● **Material provided**
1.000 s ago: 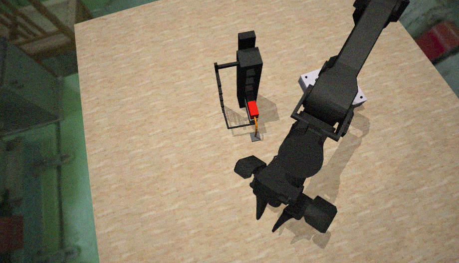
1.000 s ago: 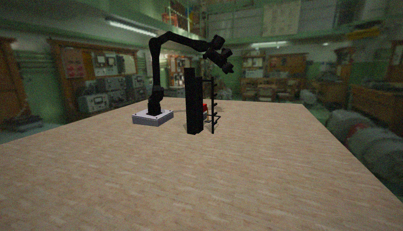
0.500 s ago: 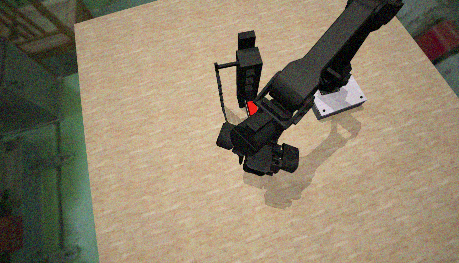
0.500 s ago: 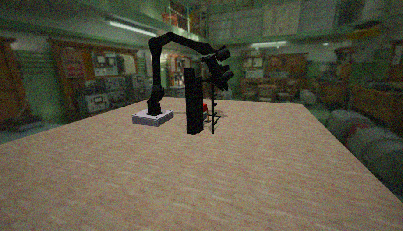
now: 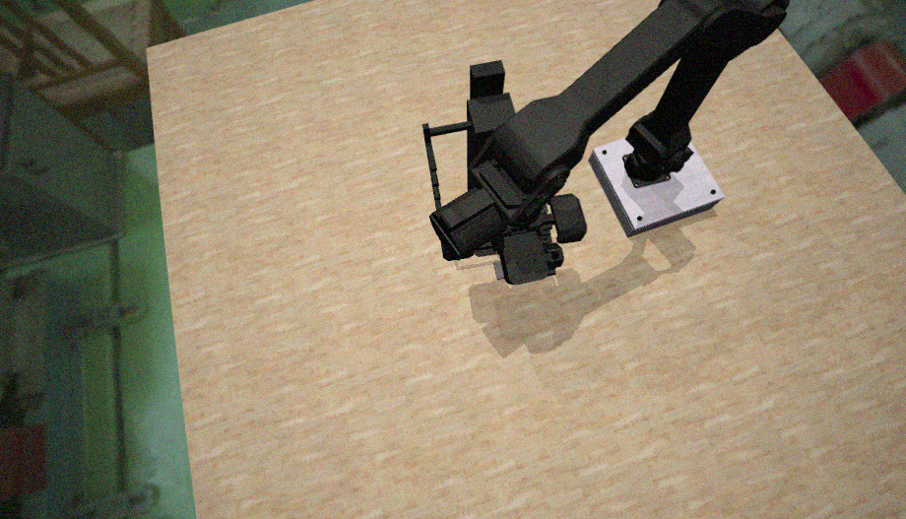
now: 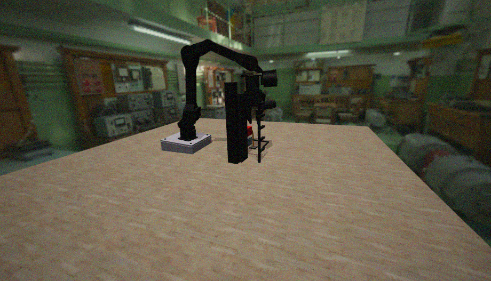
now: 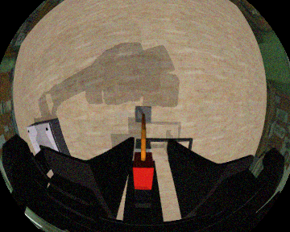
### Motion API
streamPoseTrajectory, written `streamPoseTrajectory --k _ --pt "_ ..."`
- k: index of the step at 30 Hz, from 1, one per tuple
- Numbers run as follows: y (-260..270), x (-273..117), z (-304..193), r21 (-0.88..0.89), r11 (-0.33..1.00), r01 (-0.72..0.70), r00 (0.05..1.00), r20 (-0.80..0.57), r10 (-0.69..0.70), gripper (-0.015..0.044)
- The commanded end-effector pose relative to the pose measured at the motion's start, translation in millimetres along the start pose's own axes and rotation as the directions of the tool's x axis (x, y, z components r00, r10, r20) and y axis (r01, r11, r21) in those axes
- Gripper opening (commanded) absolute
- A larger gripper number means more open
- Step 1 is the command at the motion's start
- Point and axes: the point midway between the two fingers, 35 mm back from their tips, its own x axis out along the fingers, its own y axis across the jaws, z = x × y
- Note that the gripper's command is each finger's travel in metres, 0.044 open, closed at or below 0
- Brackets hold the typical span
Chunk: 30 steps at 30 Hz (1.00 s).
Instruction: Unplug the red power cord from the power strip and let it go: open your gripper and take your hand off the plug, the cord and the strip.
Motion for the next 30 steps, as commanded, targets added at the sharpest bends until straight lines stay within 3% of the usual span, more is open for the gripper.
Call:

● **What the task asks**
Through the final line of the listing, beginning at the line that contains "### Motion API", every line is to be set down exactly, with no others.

● **Written solution**
### Motion API
streamPoseTrajectory, written `streamPoseTrajectory --k _ --pt "_ ..."`
- k: index of the step at 30 Hz, from 1, one per tuple
- Numbers run as follows: y (-260..270), x (-273..117), z (-304..193), r21 (-0.88..0.89), r11 (-0.33..1.00), r01 (-0.72..0.70), r00 (0.05..1.00), r20 (-0.80..0.57), r10 (-0.69..0.70), gripper (-0.015..0.044)
- The commanded end-effector pose relative to the pose measured at the motion's start, translation in millimetres along the start pose's own axes and rotation as the directions of the tool's x axis (x, y, z components r00, r10, r20) and y axis (r01, r11, r21) in those axes
- Gripper opening (commanded) absolute
- A larger gripper number means more open
- Step 1 is the command at the motion's start
- Point and axes: the point midway between the two fingers, 35 mm back from their tips, its own x axis out along the fingers, its own y axis across the jaws, z = x × y
- Note that the gripper's command is each finger's travel in metres, 0.044 open, closed at or below 0
- Brackets hold the typical span
Chunk: 30 steps at 30 Hz (1.00 s).
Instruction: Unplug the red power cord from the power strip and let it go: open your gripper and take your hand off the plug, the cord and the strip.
Motion for the next 30 steps, as commanded, targets added at the sharpest bends until straight lines stay within 3% of the usual span, more is open for the gripper.
Call:

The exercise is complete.